I’m willing to wager that you remember your first bike. As a parent, you remember giving it, watching your child light up with absolute pleasure.
I remember my first real bike as a young teen, a three-speed Schwinn that my Mom walked home from work, since she did not yet have a car. I watched her approach down Rolfe Street and almost couldn’t believe it. It was my birthday, so I knew the bike was for me. Gears. Brakes mounted on the head set. Something that would take me anywhere I wanted to go. No gas needed.
That was back in 1967, when I was in seventh grade. I’m 64 now, and I have not lost my child’s delight with the bike.

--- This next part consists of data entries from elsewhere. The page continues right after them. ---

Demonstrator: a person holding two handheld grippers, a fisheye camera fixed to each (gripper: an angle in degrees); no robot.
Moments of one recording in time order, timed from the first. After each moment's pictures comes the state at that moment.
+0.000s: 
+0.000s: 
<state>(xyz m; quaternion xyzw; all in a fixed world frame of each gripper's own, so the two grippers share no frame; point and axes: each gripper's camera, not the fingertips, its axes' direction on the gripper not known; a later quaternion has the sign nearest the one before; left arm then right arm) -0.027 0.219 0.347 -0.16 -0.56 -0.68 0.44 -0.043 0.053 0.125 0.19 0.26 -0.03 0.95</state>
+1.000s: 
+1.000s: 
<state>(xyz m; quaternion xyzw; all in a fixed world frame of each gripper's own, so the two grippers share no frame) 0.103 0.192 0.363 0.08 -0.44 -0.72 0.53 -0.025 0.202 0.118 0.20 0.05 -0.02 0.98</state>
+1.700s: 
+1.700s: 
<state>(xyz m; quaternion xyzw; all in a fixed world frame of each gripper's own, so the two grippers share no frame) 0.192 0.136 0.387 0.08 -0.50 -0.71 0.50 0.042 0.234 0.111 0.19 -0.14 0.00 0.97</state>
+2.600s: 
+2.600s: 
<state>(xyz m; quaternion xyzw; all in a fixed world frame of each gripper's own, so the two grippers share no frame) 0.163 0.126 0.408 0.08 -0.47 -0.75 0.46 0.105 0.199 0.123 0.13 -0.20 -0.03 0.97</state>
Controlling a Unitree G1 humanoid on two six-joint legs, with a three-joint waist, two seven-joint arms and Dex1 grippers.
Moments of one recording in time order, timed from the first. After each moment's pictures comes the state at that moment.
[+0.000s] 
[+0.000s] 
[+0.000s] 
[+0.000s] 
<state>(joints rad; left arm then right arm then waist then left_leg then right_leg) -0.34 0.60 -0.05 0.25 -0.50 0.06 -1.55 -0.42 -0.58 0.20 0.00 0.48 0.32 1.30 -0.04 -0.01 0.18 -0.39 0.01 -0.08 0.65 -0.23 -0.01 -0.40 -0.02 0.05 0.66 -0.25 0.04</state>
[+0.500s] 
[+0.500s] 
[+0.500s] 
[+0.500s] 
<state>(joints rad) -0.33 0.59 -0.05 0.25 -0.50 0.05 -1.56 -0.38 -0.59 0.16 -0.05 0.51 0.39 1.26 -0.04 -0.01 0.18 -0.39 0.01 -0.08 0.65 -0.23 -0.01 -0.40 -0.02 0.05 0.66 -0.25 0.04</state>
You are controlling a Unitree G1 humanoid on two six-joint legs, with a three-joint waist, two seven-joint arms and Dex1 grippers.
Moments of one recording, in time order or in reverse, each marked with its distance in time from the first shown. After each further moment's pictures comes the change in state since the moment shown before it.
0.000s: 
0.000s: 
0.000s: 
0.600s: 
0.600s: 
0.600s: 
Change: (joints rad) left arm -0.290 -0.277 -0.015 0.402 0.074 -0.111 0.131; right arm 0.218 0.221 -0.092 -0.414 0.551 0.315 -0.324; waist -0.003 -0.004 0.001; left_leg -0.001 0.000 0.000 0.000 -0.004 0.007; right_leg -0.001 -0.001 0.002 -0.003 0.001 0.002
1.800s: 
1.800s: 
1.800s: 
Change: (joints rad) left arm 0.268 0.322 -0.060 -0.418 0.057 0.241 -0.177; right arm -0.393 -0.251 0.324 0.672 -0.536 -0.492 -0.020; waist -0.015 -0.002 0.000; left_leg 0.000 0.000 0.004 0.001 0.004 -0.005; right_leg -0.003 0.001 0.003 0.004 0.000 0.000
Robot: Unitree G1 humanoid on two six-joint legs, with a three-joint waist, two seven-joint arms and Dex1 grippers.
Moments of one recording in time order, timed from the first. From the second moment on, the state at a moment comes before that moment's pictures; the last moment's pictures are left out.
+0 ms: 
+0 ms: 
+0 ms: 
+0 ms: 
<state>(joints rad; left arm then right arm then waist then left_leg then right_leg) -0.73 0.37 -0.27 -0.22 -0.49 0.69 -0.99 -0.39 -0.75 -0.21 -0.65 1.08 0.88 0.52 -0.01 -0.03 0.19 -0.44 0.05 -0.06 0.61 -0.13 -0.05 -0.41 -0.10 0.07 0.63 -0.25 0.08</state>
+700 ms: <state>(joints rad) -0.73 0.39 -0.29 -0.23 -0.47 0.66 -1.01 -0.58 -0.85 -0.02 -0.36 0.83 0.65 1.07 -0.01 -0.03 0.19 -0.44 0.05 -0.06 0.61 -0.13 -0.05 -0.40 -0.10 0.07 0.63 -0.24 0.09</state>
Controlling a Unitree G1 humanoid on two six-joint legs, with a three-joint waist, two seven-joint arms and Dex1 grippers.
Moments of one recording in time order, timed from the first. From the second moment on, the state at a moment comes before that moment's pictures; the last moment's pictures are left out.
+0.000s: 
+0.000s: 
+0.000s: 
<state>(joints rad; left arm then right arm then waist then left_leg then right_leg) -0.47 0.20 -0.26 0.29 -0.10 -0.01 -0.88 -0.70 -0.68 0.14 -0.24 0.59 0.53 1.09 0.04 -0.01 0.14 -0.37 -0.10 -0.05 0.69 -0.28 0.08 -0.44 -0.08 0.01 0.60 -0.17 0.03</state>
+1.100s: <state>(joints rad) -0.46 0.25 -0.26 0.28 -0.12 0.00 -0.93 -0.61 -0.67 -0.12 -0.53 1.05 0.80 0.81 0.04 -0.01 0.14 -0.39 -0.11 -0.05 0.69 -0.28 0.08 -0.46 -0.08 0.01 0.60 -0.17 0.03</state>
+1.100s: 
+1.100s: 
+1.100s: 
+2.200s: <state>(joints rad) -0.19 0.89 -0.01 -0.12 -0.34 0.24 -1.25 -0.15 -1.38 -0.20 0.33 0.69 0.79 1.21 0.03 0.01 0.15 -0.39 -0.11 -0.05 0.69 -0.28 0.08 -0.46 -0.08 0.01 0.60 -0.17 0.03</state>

The love affair with freewheeling, with friends in the “skid kid club” – no engines needed just pure legs and high spirits. Probably I am not alone. The one “toy” that everyone wanted, perhaps the one toy everyone got, was a bike. Learning to ride was a life skill. Like climbing a tree or hitting a ball or licking the batter off the spoon.
Why is it then that that universal attachment to the bike is becoming such a dangerous one? I can’t seem to square that simple and widespread idea of riding a bike with the fatalities mounting up when motorists clash with cyclists. Too many people are dying in our community. It concerns all of us. We are in this together. We can do better. As citizens. As patriots of a privileged nation who still take pride in our roads and the people who built them. There is a place for speed. There is a place for caution and awareness. We aren’t perfect. Accidents happen. But let’s do better. Let’s keep our eyes on the road and our hands upon the wheel, as Jim Morrison advised. No one makes it out alive, but no one should be cut down enjoying something we all learned to do as kids. For pleasure. For the fun of flying. For transportation that works nine times out of 10. No gas needed.
Let’s do this together. Let’s share the road. I’m not writing this to lecture or to make people feel bad. I’m writing so that Patrick Bettens’s death (Monitor front page, Sept. 7) can maybe mean something larger than a memorial with friends. He was my friend. He’d want us to drive as if our kids lived here.
(Kathy Mathis, a spin instructor at the YMCA, lives in Boscawen.)